連続テレビ小説「とと姉ちゃん」(NHK 総合 月〜土 朝8時〜、BSプレミアム 月〜土 あさ7時30分〜)第24週「常子、小さな幸せを大事にする」第140回 9月13日(火)放送より。 
脚本:西田征史 演出:大原拓


大東京新聞の提案で、公開商品試験が開催されることになった。
その前にして、赤羽根(古田新太)はその過去と心情を吐露する。
12年前、小さな町工場からはじまったアカバネ。戦争を生き抜き帰ってきて、焼け野原のなかも生き抜いてここまで会社を大きくした。

「庶民の手の届く夢をあたえることが経済成長を生み、日本を世界に負けない豊かな国にする」
「金持ちになることが幸福なんだ」

高度成長期の権化のように描かれる赤羽根。前にも書いたが、大企業とはいえ、一民間企業の社長に、高度成長期の闇部分を背負わせるのも荷が重いだろう。幸い、古田新太の圧倒的な演技力で、何かもの凄く巨悪に見えちゃうんだけど(よ! 新感線!って感じだった)。
ここは政治家だろうと思うが、「NHKなんで」と、「LIFE!」の三津谷寛治ゼネラル・エグゼクティブ・プレミアムディレクター(内村光良)に言われてしまったのだろうとひと妄想。

さらに妄想を続けると、戦後の高度成長の闇だったら、公害の問題を抱える企業を描くのがおさまりがよいのでは。せっかく最初、静岡を舞台にしていたのだから、製紙工場あたりをモデル、いやモチーフに・・・いやいや、無理無理。それじゃあ土曜ドラマテイストになってしまう。
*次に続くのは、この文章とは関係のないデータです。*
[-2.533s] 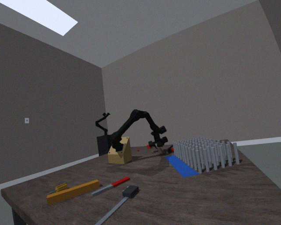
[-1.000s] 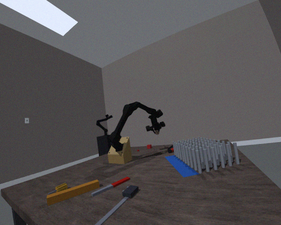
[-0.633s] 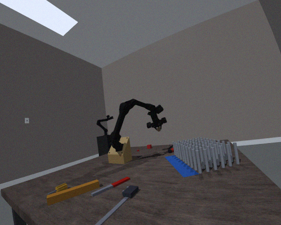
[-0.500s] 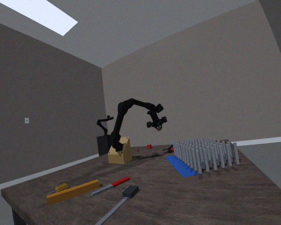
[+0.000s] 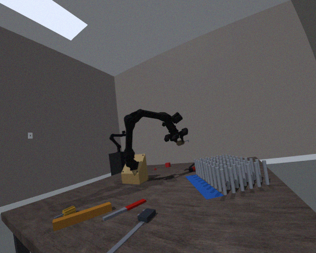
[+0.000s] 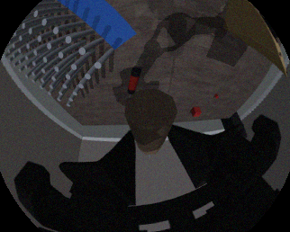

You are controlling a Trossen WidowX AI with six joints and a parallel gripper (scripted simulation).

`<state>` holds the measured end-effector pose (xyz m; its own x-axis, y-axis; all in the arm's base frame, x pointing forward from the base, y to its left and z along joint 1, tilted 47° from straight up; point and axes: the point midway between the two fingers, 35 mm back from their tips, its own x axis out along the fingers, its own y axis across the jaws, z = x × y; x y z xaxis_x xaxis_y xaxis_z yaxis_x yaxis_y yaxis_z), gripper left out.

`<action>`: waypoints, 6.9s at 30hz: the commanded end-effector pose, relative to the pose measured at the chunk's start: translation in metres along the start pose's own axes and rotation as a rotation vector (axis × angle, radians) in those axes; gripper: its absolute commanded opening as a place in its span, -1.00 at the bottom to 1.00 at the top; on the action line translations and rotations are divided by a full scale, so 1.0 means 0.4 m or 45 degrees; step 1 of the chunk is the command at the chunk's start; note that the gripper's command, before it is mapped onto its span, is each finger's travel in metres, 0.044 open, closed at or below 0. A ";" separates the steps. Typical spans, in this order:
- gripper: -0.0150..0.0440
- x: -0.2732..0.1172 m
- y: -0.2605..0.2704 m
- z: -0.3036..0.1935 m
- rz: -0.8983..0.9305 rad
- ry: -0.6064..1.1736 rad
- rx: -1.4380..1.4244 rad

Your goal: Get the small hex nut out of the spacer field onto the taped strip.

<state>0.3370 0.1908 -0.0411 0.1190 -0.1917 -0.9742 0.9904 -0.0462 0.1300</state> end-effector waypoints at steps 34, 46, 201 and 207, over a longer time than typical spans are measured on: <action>-0.49 -0.283 0.043 0.467 0.477 -0.150 0.707; -0.49 -0.344 -0.011 0.607 0.627 -0.218 0.941; -0.49 -0.012 -0.003 0.873 0.722 -0.259 1.069; -0.49 -0.008 0.004 0.870 0.722 -0.258 1.069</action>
<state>0.3094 -0.1508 0.0259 0.4556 -0.5575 -0.6940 0.4212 -0.5519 0.7197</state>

政治家を書いた「シン・ゴジラ」と政治を書かない「とと姉ちゃん」


「我が社の正しさを証明する」と燃える赤羽根。139回の常子(高畑充希)と同じく己の「正しさ」にこだわる。
時に昭和33年、終戦から13年が経っているが、互いの正しさを主張してぎすぎすといがみ合う登場人物たちを観ていると、まだ戦争は終わっていないと思わせる。
相手をねじ伏せただそうとする戦いになってしまう(常子が「戦い」「戦い」と言っている)。それぞれの正しさを認め合って共生していくことを人間は学ぶ必要があるわけで、そんなシニカルな状況を、政府を描かず、庶民と元庶民の商品試験として描いたことが意識的であるとしたら、秀逸だ。

国家の一大事に対して、庶民をほとんど描かず、政治家と官僚たちの行動を描いた「シン・ゴジラ」とは逆の方法であることは興味深い。
ついでに言うと、仕事のディテールにこだわりながら長くなる会議は「中略」する「シンゴジ」と、ディテールはゆるめで編集作業や試験を淡々と続ける「とと姉」、ここも真逆。

「庶民の手の届く夢をあたえることが経済成長を生み〜〜」と思っているのか、常子と星野のラブストーリーを描いたあとは、今度は「半沢直樹」「下町ロケット」などの池井戸潤ドラマのテイストを盛り込んで、「とと姉ちゃん」は、いつの間にか、庶民のためのドラマとは何か? という大きな命題に向かっていた。これって誇大妄想ですか。

ほとほと姉ちゃん


公開試験に参加したメーカーたち。それぞれ企業努力をしているところをアピールするが、アカバネだけ、
具体的な作業の説明をしない。いくらなんでも悪党に描き過ぎー。しかも小悪党・・・。